§ INSTRUCTIONS TO FOLLOW
Give back the listing underneath, unchanged and complete.

=== DATA ===

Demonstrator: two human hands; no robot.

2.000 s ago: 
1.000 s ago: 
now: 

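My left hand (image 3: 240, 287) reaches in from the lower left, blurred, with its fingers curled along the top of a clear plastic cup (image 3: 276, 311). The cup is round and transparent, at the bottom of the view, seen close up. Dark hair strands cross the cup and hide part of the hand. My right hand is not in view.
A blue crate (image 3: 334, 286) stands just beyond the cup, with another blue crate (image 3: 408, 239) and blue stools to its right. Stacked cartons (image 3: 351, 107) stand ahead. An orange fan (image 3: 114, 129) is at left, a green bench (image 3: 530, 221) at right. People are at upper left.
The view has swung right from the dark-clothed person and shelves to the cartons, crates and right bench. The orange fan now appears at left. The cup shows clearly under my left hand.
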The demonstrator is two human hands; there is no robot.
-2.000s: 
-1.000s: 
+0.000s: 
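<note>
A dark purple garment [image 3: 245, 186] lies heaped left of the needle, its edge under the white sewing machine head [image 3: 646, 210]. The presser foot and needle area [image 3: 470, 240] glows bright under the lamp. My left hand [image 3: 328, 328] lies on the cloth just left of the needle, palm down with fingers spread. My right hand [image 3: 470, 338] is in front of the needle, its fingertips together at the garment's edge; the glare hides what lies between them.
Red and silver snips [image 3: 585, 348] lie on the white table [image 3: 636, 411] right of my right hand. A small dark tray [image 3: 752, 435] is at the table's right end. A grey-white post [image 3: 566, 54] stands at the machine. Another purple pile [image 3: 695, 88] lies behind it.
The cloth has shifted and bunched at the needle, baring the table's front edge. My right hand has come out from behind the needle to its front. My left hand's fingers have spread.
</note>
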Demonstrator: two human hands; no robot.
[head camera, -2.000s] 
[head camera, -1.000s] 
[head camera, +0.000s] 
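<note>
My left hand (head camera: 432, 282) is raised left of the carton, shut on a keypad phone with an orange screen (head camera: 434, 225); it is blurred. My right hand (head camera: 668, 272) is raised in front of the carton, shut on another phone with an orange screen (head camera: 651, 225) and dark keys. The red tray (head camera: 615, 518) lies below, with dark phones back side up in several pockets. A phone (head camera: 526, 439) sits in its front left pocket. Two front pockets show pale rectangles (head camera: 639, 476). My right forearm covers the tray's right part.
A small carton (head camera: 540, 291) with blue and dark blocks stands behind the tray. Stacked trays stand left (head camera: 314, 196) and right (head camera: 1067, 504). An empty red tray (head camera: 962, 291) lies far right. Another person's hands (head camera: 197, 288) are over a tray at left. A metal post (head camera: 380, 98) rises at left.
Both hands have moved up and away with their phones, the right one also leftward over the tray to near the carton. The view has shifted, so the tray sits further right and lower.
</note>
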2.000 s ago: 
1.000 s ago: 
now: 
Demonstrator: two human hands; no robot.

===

§ RESPONSE AREA
Demonstrator: two human hands; no robot.

2.000 s ago: 
1.000 s ago: 
now: 

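My left hand (image 3: 240, 287) reaches in from the lower left, blurred, with its fingers curled along the top of a clear plastic cup (image 3: 276, 311). The cup is round and transparent, at the bottom of the view, seen close up. Dark hair strands cross the cup and hide part of the hand. My right hand is not in view.
A blue crate (image 3: 334, 286) stands just beyond the cup, with another blue crate (image 3: 408, 239) and blue stools to its right. Stacked cartons (image 3: 351, 107) stand ahead. An orange fan (image 3: 114, 129) is at left, a green bench (image 3: 530, 221) at right. People are at upper left.
The view has swung right from the dark-clothed person and shelves to the cartons, crates and right bench. The orange fan now appears at left. The cup shows clearly under my left hand.
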The demonstrator is two human hands; there is no robot.
-2.000s: 
-1.000s: 
+0.000s: 
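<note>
A dark purple garment [image 3: 245, 186] lies heaped left of the needle, its edge under the white sewing machine head [image 3: 646, 210]. The presser foot and needle area [image 3: 470, 240] glows bright under the lamp. My left hand [image 3: 328, 328] lies on the cloth just left of the needle, palm down with fingers spread. My right hand [image 3: 470, 338] is in front of the needle, its fingertips together at the garment's edge; the glare hides what lies between them.
Red and silver snips [image 3: 585, 348] lie on the white table [image 3: 636, 411] right of my right hand. A small dark tray [image 3: 752, 435] is at the table's right end. A grey-white post [image 3: 566, 54] stands at the machine. Another purple pile [image 3: 695, 88] lies behind it.
The cloth has shifted and bunched at the needle, baring the table's front edge. My right hand has come out from behind the needle to its front. My left hand's fingers have spread.
</note>
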Demonstrator: two human hands; no robot.
[head camera, -2.000s] 
[head camera, -1.000s] 
[head camera, +0.000s] 
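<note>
My left hand (head camera: 432, 282) is raised left of the carton, shut on a keypad phone with an orange screen (head camera: 434, 225); it is blurred. My right hand (head camera: 668, 272) is raised in front of the carton, shut on another phone with an orange screen (head camera: 651, 225) and dark keys. The red tray (head camera: 615, 518) lies below, with dark phones back side up in several pockets. A phone (head camera: 526, 439) sits in its front left pocket. Two front pockets show pale rectangles (head camera: 639, 476). My right forearm covers the tray's right part.
A small carton (head camera: 540, 291) with blue and dark blocks stands behind the tray. Stacked trays stand left (head camera: 314, 196) and right (head camera: 1067, 504). An empty red tray (head camera: 962, 291) lies far right. Another person's hands (head camera: 197, 288) are over a tray at left. A metal post (head camera: 380, 98) rises at left.
Both hands have moved up and away with their phones, the right one also leftward over the tray to near the carton. The view has shifted, so the tray sits further right and lower.
</note>
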2.000 s ago: 
1.000 s ago: 
now: 
Demonstrator: two human hands; no robot.

This exercise is finished.